Exercise description: Show, from the records below, all lines that contain the word "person".

Recorded information:

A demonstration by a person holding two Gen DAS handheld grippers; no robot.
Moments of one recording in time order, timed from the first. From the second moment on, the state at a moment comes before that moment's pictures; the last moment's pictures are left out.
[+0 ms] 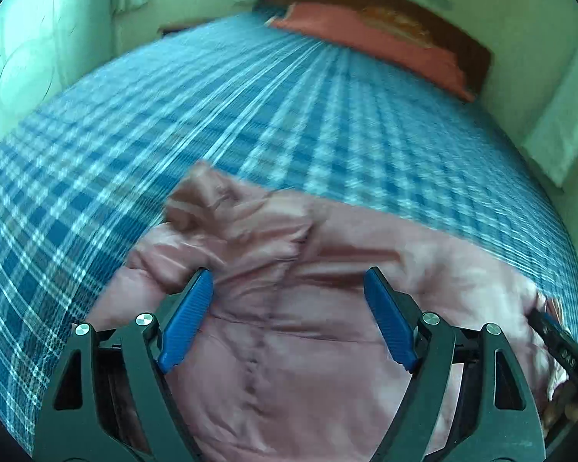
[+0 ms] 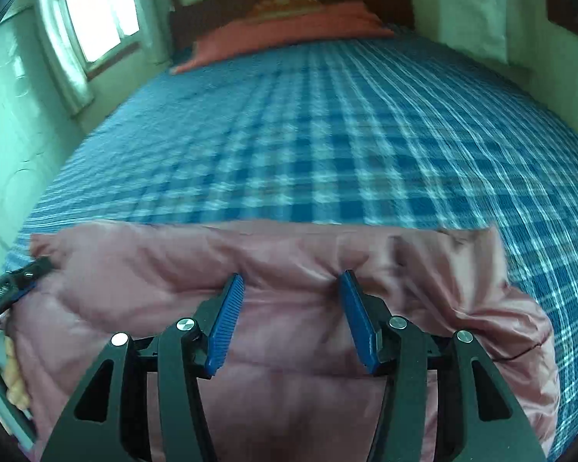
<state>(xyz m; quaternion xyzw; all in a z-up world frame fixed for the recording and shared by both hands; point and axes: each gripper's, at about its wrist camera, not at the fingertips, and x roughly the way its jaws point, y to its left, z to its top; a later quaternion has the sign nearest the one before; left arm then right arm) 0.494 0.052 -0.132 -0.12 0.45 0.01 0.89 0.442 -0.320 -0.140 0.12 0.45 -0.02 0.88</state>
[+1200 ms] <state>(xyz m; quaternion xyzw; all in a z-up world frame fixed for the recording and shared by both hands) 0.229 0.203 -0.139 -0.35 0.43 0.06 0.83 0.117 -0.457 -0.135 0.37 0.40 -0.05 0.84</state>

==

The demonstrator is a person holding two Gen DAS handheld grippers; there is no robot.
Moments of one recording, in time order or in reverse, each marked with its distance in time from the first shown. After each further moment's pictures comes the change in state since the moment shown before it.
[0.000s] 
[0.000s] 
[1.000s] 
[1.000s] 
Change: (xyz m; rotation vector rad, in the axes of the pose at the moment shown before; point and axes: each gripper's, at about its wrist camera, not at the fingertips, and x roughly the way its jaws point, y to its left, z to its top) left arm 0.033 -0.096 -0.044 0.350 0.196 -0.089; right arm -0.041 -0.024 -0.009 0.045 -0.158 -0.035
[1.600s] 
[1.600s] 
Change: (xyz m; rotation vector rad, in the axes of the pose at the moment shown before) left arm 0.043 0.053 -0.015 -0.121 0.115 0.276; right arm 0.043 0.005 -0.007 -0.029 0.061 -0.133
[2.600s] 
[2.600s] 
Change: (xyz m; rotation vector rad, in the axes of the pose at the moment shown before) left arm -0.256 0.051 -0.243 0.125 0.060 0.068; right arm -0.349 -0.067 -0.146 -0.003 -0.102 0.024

Solution:
A demonstration by a person holding two Gen DAS handheld grippers; no robot.
The demonstrator is a person holding two Gen DAS handheld grippers; there is no robot.

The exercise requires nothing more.